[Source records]
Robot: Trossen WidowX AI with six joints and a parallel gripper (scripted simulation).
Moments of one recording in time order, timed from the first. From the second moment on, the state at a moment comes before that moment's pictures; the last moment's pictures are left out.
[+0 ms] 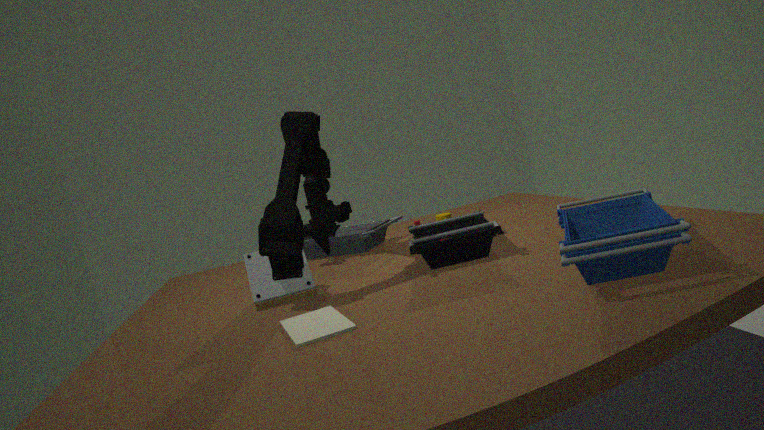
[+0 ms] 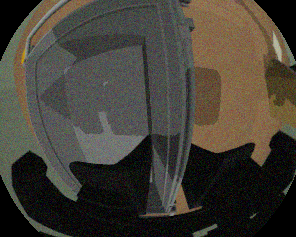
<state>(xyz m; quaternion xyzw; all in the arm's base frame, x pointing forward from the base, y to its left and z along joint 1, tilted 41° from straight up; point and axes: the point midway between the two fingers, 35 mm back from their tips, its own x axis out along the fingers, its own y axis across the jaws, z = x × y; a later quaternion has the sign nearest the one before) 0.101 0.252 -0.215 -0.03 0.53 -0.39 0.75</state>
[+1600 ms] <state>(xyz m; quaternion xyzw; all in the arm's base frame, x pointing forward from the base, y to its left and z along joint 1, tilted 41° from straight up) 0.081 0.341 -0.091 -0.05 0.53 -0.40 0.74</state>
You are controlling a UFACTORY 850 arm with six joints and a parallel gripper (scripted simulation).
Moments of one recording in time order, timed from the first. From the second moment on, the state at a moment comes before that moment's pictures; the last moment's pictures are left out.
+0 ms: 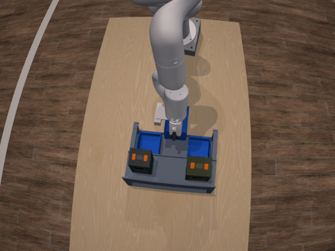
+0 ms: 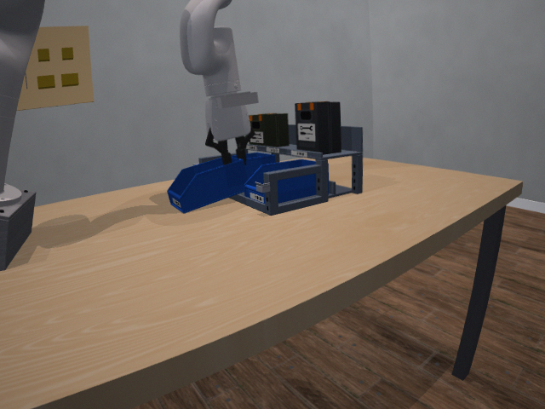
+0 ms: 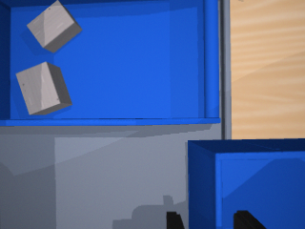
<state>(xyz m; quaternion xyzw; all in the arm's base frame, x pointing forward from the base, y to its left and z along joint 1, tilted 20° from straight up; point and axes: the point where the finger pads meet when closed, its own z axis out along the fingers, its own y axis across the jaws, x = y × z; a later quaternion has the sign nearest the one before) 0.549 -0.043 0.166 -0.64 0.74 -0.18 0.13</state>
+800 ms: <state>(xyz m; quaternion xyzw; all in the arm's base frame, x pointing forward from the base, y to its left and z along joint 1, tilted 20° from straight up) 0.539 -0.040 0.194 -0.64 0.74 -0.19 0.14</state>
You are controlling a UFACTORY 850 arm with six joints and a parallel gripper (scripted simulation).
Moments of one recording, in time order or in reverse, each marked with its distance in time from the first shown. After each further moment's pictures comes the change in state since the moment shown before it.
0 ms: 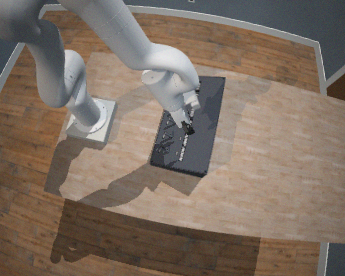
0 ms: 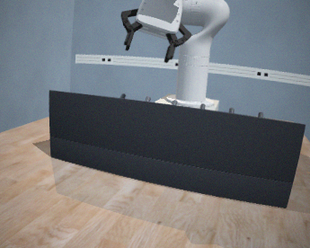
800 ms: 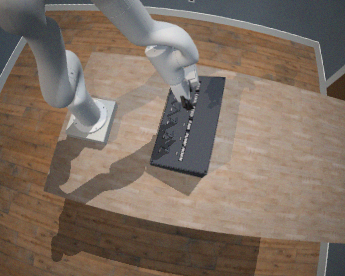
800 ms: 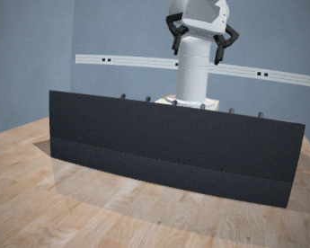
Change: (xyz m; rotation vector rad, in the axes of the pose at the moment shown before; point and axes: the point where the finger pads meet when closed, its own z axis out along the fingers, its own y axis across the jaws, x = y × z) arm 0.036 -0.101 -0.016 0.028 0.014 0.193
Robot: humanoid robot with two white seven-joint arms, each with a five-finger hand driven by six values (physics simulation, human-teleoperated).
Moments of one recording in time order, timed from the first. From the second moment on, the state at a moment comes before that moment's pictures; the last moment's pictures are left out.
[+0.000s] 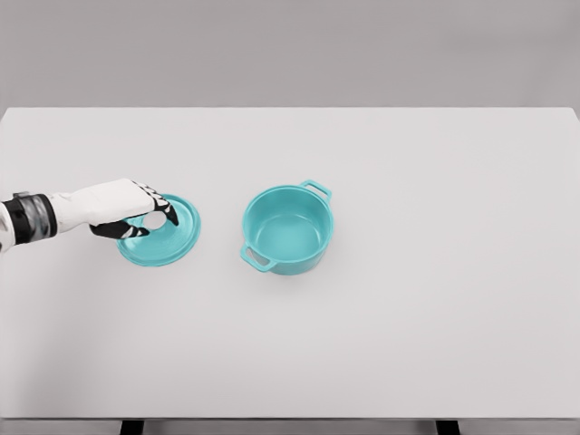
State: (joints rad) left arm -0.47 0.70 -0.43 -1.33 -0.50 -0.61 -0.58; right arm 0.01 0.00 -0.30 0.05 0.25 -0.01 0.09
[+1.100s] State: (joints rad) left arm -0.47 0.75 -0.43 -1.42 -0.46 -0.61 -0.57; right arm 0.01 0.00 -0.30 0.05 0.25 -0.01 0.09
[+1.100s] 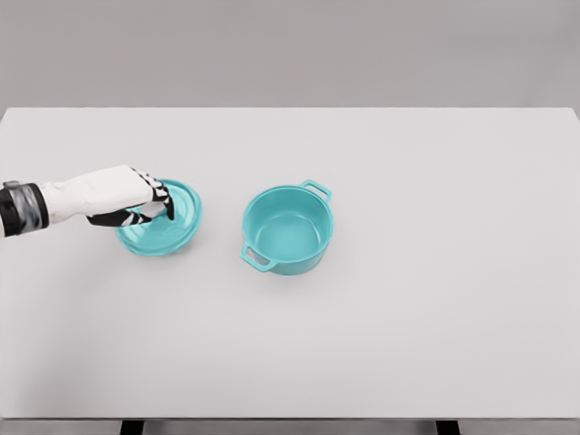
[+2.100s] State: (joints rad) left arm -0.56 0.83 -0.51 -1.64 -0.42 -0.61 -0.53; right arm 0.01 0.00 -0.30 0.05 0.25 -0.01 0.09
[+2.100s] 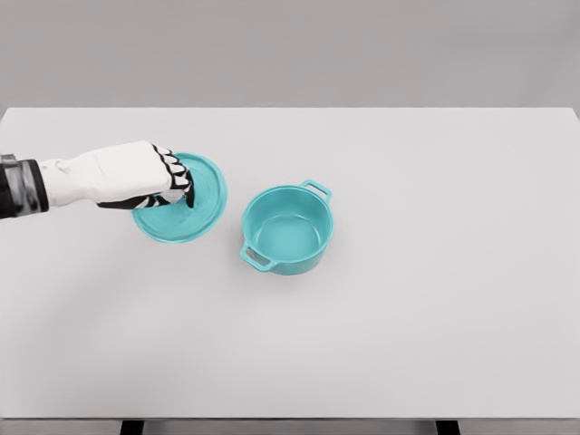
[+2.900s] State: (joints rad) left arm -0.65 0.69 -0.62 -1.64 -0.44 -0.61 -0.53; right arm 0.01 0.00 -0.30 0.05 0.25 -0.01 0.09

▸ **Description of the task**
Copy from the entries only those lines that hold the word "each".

▸ **Written answer**
Moments of one recording, in time order or in reverse, each marked with its distance in time from the first shown. After each further moment's pictures comes the change in state since the moment shown before it.
Robot: humanoid robot with two white seven-joint arms, each with a five-finger hand driven by six values (physics simulation, human-teleoperated).

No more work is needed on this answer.